AVAILABLE RECORDS:
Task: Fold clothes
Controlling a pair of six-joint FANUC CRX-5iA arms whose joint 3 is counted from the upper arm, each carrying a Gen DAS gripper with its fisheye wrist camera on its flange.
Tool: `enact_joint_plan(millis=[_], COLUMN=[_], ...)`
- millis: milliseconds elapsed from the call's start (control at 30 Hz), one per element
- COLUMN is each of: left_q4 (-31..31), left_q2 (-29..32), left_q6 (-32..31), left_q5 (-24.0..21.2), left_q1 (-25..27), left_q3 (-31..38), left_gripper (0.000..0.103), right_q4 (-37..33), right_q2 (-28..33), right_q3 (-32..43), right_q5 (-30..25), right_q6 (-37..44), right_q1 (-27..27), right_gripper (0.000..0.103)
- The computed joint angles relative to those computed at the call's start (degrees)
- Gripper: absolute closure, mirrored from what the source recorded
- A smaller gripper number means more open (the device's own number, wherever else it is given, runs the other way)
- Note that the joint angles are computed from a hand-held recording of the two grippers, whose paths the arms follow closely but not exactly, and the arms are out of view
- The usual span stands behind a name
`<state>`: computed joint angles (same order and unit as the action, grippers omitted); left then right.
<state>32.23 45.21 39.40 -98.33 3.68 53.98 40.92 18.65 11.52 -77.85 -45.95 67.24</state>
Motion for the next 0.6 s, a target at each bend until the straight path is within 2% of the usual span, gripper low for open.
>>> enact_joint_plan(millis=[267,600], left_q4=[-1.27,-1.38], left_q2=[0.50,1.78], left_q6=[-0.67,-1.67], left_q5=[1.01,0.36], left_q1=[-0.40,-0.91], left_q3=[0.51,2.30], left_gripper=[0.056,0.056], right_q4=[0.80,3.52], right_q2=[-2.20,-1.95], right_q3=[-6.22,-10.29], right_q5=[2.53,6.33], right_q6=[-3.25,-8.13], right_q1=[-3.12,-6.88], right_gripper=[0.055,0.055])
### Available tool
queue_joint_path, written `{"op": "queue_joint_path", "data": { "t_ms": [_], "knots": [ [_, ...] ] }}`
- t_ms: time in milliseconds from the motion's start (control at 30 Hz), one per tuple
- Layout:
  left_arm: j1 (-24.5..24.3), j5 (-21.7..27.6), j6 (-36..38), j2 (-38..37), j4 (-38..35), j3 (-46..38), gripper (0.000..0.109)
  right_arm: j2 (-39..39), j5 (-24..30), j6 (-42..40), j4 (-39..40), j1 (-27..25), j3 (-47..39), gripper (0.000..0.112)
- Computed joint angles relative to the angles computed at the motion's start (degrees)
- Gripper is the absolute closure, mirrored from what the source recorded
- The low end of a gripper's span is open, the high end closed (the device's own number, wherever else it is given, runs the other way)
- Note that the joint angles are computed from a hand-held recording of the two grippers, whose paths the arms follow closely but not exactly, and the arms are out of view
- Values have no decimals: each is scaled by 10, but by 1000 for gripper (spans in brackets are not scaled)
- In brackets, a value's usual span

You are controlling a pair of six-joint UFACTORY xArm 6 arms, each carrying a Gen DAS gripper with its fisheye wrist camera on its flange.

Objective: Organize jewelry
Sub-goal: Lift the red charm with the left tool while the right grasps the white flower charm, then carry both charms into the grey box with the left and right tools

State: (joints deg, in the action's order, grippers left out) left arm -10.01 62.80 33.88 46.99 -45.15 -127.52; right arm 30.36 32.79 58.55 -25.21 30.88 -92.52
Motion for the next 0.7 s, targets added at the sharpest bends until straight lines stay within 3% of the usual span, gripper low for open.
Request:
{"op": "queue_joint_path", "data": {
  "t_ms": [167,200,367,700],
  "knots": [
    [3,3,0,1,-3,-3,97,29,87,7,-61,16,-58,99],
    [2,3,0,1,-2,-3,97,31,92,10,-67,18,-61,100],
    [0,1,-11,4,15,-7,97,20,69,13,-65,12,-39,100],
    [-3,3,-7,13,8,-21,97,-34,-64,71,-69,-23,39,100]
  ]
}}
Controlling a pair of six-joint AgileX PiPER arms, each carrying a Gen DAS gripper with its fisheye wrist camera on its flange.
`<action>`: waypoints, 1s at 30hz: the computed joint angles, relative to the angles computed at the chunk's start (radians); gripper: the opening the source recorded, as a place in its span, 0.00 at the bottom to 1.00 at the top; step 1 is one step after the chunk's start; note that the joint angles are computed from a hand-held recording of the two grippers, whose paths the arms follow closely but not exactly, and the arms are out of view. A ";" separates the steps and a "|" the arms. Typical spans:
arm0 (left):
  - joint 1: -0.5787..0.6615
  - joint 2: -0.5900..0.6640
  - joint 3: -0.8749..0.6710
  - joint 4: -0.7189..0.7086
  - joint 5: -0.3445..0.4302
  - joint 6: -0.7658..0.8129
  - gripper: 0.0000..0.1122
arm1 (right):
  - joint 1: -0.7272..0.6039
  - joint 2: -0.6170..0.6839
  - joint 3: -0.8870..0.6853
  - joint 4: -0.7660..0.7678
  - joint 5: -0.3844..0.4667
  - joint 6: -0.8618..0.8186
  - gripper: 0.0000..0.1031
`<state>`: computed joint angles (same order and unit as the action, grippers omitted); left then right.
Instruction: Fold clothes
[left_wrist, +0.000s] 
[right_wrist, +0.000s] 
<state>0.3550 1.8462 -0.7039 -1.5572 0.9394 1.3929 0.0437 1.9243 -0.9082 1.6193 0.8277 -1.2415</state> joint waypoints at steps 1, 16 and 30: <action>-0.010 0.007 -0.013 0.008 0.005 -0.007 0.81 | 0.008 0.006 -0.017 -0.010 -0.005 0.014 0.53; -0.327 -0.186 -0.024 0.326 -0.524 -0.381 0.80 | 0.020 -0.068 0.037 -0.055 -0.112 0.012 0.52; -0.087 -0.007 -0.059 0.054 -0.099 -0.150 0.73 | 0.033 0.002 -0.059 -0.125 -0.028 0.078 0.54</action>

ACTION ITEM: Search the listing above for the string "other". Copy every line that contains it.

ANSWER SECTION:
- A smaller gripper number means more open (the device's own number, wherever else it is given, runs the other way)
- The low end of a gripper's span is open, the high end closed (the device's own number, wherever else it is given, runs the other way)

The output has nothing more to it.